(To do) The listing below should be printed in full and exactly, apart from its images.

(Supplied data)
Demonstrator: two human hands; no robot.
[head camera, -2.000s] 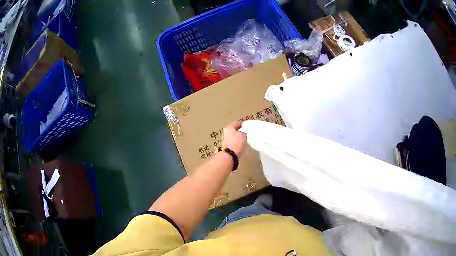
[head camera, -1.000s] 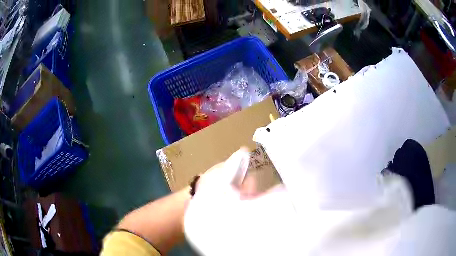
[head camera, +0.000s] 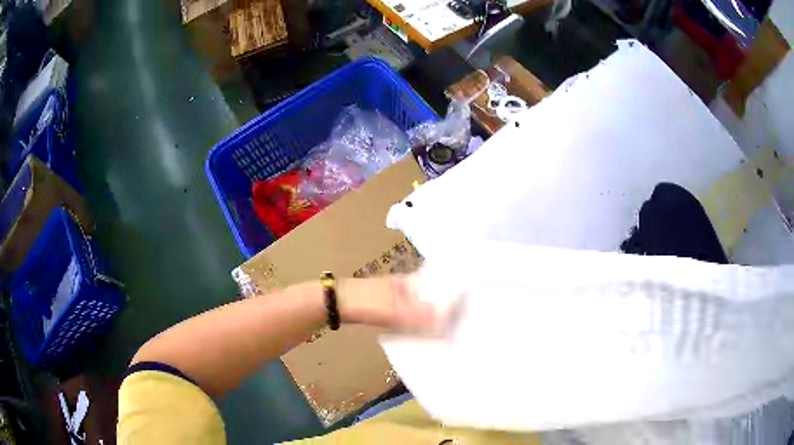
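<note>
My left hand (head camera: 422, 306), blurred, grips the left end of the white garment piece (head camera: 566, 335). The cloth stretches from my hand to the right edge of the picture, with faint striped rows on its right part. It hangs in front of my body and covers the near part of the white-covered pressing table (head camera: 557, 174). The rounded end of the black padded arm (head camera: 677, 222) shows just beyond the cloth. My right hand is not in view.
A brown carton (head camera: 335, 235) stands beside the table's left edge. Behind it a blue basket (head camera: 235, 174) holds clear bags and a red item. A small brown box (head camera: 531, 83) with white rings lies beyond the table. More baskets stand at far left, across the green floor.
The garment piece, bunched over my left hand one second ago, is now spread out to the right. My left hand shows at its left end. The view has shifted, moving the surroundings leftward and up.
</note>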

(Answer to the exercise)
Demonstrator: two human hands; no robot.
[head camera, -2.000s] 
[head camera, -1.000s] 
[head camera, +0.000s] 
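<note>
My left hand (head camera: 422, 306), blurred, grips the left end of the white garment piece (head camera: 566, 335). The cloth stretches from my hand to the right edge of the picture, with faint striped rows on its right part. It hangs in front of my body and covers the near part of the white-covered pressing table (head camera: 557, 174). The rounded end of the black padded arm (head camera: 677, 222) shows just beyond the cloth. My right hand is not in view.
A brown carton (head camera: 335, 235) stands beside the table's left edge. Behind it a blue basket (head camera: 235, 174) holds clear bags and a red item. A small brown box (head camera: 531, 83) with white rings lies beyond the table. More baskets stand at far left, across the green floor.
The garment piece, bunched over my left hand one second ago, is now spread out to the right. My left hand shows at its left end. The view has shifted, moving the surroundings leftward and up.
</note>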

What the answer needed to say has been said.